Alan and I have been selling bread at Farmer’s Markets for quite a few years now. We started back in our B&B days in the mid-nineties and will likely keep on till we die. And, while I frequently grouse about the early mornings (just after 5:00 on Saturdays!) and the long hours on my feet, I actually adore selling at markets.
There’s just such an immediacy to the business model. You grow some veg, bake some bread or make a craft, rent a table and, BOOM! you’re in business. And all you have to do is say hello to the people who walk past, answer their questions and maybe make a sale.
After a few weeks, the faces become familiar, your initial customers turn into regulars and eventually friends. And all the while, you’re making some money, (hopefully) paying your bills and learning as you go.
We’re a quirky bunch, we market vendors. We tend not to like being told what to do. We like to set our own hours and make our own rules as well as our own stuff. And we take many strange routes to get to there….

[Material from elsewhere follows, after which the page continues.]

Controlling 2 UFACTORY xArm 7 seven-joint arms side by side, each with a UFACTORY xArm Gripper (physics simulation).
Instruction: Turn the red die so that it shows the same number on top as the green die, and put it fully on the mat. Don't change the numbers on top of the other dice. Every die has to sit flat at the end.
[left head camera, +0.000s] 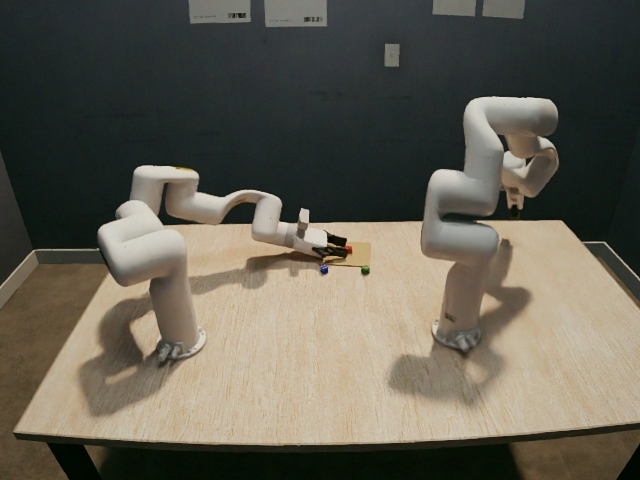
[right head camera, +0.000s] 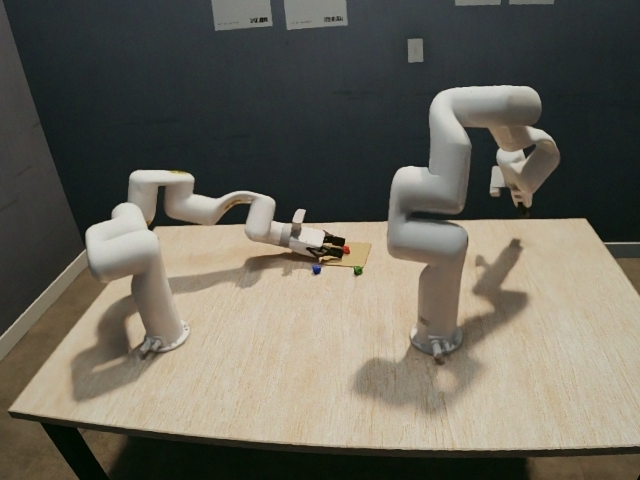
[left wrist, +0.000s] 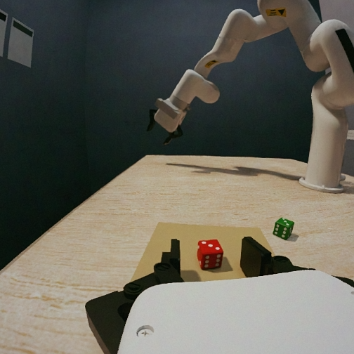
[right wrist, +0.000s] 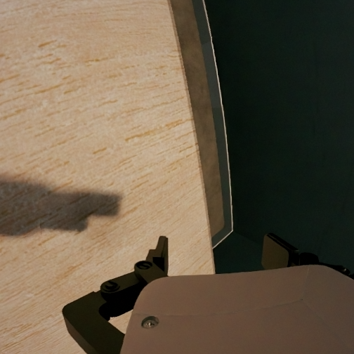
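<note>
The red die sits on the tan mat and looks flat, inside its edges. In the left wrist view its top seems to show three pips and a side shows six. The green die lies outside the mat with six on a side; its top pips are too small to tell surely. My left gripper is open, its fingers low and apart on both sides of the red die. My right gripper is open and empty, high up.
A blue die lies on the table near the mat's front left corner, close below the left gripper in the head views. The right gripper hangs by the table's far edge, its shadow on the wood.
</note>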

When most people think of starting a business, we think of the equipment we need to buy, the space we need to own or rent to make it happen. But when your business is really small, sometimes you need to start making money before you can buy your equipment or a vehicle to get you there.
We started in the kitchen of our B&B. We did have our own truck, our beloved Roy. But one of the other vendors, who sold small antiques, made his way to market in a taxi every Saturday.
And I know a few bakers who have made their start by renting space in a community kitchen (the possibility of baking at home is no longer an option – the Health Department won’t allow it). Their business is them, their personality and their product. No bricks, no mortar, often no website. Just heart, soul and total yumminess.
A few weeks ago, I started giving a ride to one of our cheese vendors who is dropped off by someone making multiple stops on his way to the London market and is thus stranded at the end of the day. Arrangements were made a few days before and this isn’t the first time we’ve had this set-up. They pay me in cheese bucks, which are also valid at the restaurant the dairy runs. Total win all around and so very friendly.
This is fine, usually. But I don’t always get a van from the place we rent the vehicle (our business may have expanded, but not enough for us to justify buying a second vehicle, so my weekends are kinda complicated). And one week, there were two people needing to be accommodated, which lost us a fair bit of space in the hatchback that could have held baskets and coolers.
Thankfully, they are true market folk. Intrepid. So when I said, “The only way to do this is if you hop in and I pile the rest of the stuff in on top of you…” they hopped and we made our merry way downtown.
Then I drove to the bakery to drop off my stuff and back to the car-rental where I was picked up and driven home by one of the lovely people who sell coffee at the market, because, why wouldn’t we help each other out?
I’ve worked in the corporate world (mercifully briefly). I’ve done that Monday to Friday 9 – 5 that we’re all told to aspire to. And I’m glad I did. Because when it’s cold and dark and I can’t find a parking spot anywhere near the back door of the market and I think about all those office types snug in their beds while I struggle through the snow with a cartload of bread that Alan stayed up way too late baking, I can give myself a slap and remember that I’ve done that and it really doesn’t suit me at all.